For Auro and MDA, an object-based workflow is similar to traditional mixing in that panning is done with Auro Technologies’ ProTools plugin for post-production mixing software. However, the artist now has more spatial coverage control and the ability to attach object locational information—in the form of metadata—to the final mix. This metadata is what allows theatres to properly reproduce all the new creative possibilities given to the original artist.

With MDA object-based mixes that can render to nearly all theatre configurations, exhibitors have the ability to scale the number of speakers to an auditorium’s specific needs. Since a single audio mix supports multiple theatre configurations, DCP delivery can be simplified by avoiding separate discrete audio mixes.

Cinema Playback
Playback hardware is available to support each of the immersive audio systems. There is not space here to go into each offering, but USL has implemented an MDA system in software which renders immersive audio on existing cinema media servers. This unique approach allows MDA implementations up to 13.1 on existing servers without the need for any external rendering hardware. This technology on other servers could make immersive audio less costly to implement and expand its use via simple software updates on existing equipment.

The major immersive systems, Auro, Atmos and MDA, each have their differences and unique advantages to distinguish their immersive audio formats. However, these initial offerings have a great deal in common and the parties are all working diligently with the industry standards bodies toward a common goal.

Future Standards
The standards groups are particularly active in the area of immersive sound. Their challenge is to sort out the technical differences and find the common ground that will provide the industry with guidance and best practices for a robust immersive standard.

Digital Cinema Initiatives (DCI) has provided an addendum for Digital Cinema Object-Based Audio and more recently additional detail on Standardized Audio Formats. DCI has also added the Multiple Media Block Architecture (MMB) which will accommodate the playback of Object-Based Audio Essence (OBAE).

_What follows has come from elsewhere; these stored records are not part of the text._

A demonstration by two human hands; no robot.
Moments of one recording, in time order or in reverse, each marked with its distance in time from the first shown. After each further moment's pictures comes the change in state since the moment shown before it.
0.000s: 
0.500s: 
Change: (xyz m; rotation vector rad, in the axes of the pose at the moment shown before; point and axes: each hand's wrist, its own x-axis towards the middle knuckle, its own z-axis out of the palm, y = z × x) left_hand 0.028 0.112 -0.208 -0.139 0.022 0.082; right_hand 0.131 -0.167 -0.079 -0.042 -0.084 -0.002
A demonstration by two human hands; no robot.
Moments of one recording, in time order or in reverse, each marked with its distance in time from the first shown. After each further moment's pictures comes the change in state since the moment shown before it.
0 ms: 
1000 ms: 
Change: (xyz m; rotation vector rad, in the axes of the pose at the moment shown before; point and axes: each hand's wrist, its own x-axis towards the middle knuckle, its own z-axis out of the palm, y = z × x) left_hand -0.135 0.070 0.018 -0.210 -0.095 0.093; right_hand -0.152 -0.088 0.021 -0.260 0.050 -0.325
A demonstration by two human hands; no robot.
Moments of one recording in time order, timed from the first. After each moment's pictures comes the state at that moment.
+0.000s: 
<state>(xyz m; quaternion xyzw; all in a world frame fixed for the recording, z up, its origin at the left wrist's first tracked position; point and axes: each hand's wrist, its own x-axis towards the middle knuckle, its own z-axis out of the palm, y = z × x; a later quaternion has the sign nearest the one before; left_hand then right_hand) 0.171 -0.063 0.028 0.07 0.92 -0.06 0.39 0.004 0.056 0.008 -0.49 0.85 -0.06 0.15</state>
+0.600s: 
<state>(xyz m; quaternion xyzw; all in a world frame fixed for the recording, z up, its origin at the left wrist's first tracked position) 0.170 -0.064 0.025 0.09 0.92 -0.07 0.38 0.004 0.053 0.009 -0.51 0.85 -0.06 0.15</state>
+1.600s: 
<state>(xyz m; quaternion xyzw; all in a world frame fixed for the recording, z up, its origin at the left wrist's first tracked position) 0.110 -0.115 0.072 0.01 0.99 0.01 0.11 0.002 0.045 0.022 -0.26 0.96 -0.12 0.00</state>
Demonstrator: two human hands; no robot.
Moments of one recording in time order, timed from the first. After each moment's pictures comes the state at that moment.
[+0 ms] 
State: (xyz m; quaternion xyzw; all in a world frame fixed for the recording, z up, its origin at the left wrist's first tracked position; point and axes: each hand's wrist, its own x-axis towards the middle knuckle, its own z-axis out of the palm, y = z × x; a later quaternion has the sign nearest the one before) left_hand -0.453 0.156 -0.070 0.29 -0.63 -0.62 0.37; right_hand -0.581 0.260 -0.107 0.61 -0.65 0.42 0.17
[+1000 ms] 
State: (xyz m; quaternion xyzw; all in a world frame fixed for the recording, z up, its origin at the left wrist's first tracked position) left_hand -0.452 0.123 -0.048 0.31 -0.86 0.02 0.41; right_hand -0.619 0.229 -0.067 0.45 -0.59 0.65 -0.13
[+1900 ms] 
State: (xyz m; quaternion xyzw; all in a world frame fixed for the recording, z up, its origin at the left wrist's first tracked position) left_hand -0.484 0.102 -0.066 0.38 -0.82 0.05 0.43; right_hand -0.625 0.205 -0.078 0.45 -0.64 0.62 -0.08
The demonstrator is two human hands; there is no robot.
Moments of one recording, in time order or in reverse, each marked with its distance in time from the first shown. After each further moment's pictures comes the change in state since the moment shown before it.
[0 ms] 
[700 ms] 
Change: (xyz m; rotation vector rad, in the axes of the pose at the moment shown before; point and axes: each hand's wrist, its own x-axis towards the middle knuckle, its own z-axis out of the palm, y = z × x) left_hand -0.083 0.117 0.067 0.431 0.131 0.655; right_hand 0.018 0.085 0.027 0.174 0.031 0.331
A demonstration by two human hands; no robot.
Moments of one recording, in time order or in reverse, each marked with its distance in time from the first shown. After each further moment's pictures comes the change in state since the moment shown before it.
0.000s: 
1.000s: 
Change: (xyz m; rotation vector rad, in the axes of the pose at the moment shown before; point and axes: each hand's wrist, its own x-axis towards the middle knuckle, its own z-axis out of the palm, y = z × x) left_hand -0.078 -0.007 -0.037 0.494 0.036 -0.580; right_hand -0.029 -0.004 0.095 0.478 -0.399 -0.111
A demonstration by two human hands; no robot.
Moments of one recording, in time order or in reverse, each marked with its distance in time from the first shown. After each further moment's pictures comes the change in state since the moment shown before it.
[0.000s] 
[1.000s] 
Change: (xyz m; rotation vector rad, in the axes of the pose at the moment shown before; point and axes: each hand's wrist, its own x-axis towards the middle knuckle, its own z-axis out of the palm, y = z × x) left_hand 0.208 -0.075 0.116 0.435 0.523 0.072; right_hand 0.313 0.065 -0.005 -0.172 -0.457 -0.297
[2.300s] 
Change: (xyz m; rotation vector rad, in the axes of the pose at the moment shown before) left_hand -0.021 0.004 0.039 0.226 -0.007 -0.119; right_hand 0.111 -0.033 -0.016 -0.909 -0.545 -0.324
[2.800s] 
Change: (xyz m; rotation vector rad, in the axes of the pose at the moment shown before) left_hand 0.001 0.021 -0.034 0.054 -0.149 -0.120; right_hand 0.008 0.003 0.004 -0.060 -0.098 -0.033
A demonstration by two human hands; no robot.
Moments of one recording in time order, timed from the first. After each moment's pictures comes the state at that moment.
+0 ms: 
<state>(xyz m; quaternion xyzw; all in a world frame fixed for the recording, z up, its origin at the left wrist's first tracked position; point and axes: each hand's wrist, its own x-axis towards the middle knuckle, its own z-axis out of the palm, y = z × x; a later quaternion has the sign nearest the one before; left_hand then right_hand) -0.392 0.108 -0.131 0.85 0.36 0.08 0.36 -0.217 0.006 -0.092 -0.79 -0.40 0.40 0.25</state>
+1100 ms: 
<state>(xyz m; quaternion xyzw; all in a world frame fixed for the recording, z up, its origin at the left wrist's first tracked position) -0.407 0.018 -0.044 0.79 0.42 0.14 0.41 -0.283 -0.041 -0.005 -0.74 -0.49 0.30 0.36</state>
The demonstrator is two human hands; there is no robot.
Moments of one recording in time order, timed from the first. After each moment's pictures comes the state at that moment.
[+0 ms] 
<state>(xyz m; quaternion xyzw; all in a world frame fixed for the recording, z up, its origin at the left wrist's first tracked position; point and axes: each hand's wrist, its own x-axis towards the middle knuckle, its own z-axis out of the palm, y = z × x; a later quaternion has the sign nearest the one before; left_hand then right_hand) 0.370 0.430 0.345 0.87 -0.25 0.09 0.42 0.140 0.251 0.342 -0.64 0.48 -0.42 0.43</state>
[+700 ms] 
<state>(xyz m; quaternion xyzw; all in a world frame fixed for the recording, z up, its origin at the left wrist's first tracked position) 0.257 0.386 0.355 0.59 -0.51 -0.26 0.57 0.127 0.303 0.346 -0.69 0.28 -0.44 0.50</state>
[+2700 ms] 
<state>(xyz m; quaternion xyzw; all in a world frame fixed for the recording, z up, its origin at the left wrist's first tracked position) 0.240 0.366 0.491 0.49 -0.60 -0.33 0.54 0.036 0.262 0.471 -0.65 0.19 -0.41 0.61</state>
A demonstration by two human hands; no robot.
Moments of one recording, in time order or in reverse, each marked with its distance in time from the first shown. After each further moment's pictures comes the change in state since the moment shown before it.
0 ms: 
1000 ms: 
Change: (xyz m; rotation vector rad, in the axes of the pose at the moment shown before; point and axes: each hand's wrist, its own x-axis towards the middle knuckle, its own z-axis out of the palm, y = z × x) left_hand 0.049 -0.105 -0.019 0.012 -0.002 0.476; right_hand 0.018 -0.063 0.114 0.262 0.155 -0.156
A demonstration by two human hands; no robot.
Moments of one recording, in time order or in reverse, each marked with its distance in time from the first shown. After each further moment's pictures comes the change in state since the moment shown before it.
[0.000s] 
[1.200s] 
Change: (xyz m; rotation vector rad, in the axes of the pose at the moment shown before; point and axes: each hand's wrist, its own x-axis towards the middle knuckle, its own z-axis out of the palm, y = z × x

SMPTE’s immersive standardization effort is chaired by Peter Lude. He leads a group of 70 expert participants and is receiving strong support from industry veterans. Peter indicates there has been “exemplary constructive collaboration in the immersive work” and that the draft file format is expected in early 2015, which is less than a year away.

Providing an extraordinary user experience is what immersive audio is all about and this next big thing is happening now. Major motion pictures are already being released using immersive technologies. For example, The Amazing Spider-Man 2 and How to Train Your Dragon 2 were released with Auro 11.1 sound and Gravity and Frozen were released with Dolby Atmos.

We highly recommend that you seek out the select theatres that are equipped for these new technologies and listen to the new reality for yourself!

Immersive sound: The term used to describe sound that emanates from sources beyond the horizontal plane by means of enhanced spatial properties such as additional height and overhead speakers and localized apparent sound sources within the auditorium.

Immersive audio
: Audio that is created with the intent of being reproduced as Immersive Sound via an Immersive Sound System. Immersive audio can consist of channel- and/or object-based audio essence, with associated metadata, including temporal and spatial metadata.